▸ Problem requirements
From the first line to the last, please write out the data exactly.

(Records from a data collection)
__________________________________________________

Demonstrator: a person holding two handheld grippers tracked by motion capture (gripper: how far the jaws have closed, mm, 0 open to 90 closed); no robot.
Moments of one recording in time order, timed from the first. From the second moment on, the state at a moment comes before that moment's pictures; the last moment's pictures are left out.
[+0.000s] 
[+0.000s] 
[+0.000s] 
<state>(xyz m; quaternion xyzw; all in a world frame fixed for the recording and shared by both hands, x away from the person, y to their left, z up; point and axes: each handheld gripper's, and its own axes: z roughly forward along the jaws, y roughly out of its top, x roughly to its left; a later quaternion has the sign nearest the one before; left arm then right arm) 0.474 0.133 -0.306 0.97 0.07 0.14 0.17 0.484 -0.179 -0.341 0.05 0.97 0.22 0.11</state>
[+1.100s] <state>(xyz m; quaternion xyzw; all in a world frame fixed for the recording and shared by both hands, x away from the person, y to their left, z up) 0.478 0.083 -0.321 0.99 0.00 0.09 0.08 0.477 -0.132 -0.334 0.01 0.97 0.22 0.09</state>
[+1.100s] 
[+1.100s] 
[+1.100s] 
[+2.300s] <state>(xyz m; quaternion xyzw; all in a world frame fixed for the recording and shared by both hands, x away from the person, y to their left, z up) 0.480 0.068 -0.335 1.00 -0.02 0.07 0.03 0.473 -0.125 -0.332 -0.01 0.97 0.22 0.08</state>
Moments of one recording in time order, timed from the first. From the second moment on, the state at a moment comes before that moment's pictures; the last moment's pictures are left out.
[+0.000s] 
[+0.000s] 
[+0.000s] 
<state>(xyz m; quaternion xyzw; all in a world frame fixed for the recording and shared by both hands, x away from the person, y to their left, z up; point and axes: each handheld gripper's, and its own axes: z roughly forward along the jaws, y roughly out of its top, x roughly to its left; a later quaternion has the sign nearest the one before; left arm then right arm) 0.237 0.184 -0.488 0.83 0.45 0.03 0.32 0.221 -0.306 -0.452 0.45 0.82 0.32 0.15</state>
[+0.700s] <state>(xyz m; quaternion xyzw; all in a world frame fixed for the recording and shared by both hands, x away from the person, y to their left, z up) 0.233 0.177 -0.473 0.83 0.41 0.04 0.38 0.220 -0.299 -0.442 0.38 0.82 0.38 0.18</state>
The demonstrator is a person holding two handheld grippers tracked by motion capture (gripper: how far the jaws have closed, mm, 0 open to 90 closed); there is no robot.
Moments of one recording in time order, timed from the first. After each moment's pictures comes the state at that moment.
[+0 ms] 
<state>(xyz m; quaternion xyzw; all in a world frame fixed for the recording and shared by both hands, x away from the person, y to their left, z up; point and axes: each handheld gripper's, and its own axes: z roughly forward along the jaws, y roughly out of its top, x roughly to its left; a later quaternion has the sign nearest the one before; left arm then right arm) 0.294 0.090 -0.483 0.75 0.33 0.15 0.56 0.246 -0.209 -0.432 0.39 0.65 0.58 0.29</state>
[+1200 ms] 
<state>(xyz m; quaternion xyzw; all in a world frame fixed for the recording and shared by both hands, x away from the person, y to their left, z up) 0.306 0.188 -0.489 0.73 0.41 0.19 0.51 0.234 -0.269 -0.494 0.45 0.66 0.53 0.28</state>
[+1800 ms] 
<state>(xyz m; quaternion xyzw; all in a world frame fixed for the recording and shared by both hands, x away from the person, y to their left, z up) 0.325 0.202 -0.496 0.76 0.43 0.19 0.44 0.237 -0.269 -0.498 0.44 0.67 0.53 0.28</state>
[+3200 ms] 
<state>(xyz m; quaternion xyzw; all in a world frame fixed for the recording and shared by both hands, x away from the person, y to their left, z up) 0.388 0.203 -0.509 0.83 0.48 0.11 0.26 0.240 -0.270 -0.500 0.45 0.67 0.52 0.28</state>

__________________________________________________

▸ Your solution
Demonstrator: a person holding two handheld grippers tracked by motion capture (gripper: how far the jaws have closed, mm, 0 open to 90 closed); no robot.
Moments of one recording in time order, timed from the first. From the second moment on, the state at a moment comes before that moment's pictures; the last moment's pictures are left out.
[+0.000s] 
[+0.000s] 
[+0.000s] 
<state>(xyz m; quaternion xyzw; all in a world frame fixed for the recording and shared by both hands, x away from the person, y to their left, z up; point and axes: each handheld gripper's, and its own axes: z roughly forward along the jaws, y roughly out of its top, x roughly to its left; a later quaternion has the sign nearest the one before; left arm then right arm) 0.474 0.133 -0.306 0.97 0.07 0.14 0.17 0.484 -0.179 -0.341 0.05 0.97 0.22 0.11</state>
[+1.100s] <state>(xyz m; quaternion xyzw; all in a world frame fixed for the recording and shared by both hands, x away from the person, y to their left, z up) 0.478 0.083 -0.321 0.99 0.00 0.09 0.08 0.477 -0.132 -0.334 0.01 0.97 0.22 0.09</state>
[+1.100s] 
[+1.100s] 
[+1.100s] 
[+2.300s] <state>(xyz m; quaternion xyzw; all in a world frame fixed for the recording and shared by both hands, x away from the person, y to their left, z up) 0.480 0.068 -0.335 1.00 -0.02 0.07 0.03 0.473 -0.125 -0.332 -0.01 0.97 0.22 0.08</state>
Moments of one recording in time order, timed from the first. From the second moment on, the state at a moment comes before that moment's pictures; the last moment's pictures are left out.
[+0.000s] 
[+0.000s] 
[+0.000s] 
<state>(xyz m; quaternion xyzw; all in a world frame fixed for the recording and shared by both hands, x away from the person, y to their left, z up; point and axes: each handheld gripper's, and its own axes: z roughly forward along the jaws, y roughly out of its top, x roughly to its left; a later quaternion has the sign nearest the one before; left arm then right arm) 0.237 0.184 -0.488 0.83 0.45 0.03 0.32 0.221 -0.306 -0.452 0.45 0.82 0.32 0.15</state>
[+0.700s] <state>(xyz m; quaternion xyzw; all in a world frame fixed for the recording and shared by both hands, x away from the person, y to their left, z up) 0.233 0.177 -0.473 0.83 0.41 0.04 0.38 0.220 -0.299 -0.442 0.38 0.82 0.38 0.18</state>
The demonstrator is a person holding two handheld grippers tracked by motion capture (gripper: how far the jaws have closed, mm, 0 open to 90 closed); there is no robot.
Moments of one recording in time order, timed from the first. After each moment's pictures comes the state at that moment.
[+0 ms] 
<state>(xyz m; quaternion xyzw; all in a world frame fixed for the recording and shared by both hands, x away from the person, y to their left, z up; point and axes: each handheld gripper's, and its own axes: z roughly forward along the jaws, y roughly out of its top, x roughly to its left; a later quaternion has the sign nearest the one before; left arm then right arm) 0.294 0.090 -0.483 0.75 0.33 0.15 0.56 0.246 -0.209 -0.432 0.39 0.65 0.58 0.29</state>
[+1200 ms] 
<state>(xyz m; quaternion xyzw; all in a world frame fixed for the recording and shared by both hands, x away from the person, y to their left, z up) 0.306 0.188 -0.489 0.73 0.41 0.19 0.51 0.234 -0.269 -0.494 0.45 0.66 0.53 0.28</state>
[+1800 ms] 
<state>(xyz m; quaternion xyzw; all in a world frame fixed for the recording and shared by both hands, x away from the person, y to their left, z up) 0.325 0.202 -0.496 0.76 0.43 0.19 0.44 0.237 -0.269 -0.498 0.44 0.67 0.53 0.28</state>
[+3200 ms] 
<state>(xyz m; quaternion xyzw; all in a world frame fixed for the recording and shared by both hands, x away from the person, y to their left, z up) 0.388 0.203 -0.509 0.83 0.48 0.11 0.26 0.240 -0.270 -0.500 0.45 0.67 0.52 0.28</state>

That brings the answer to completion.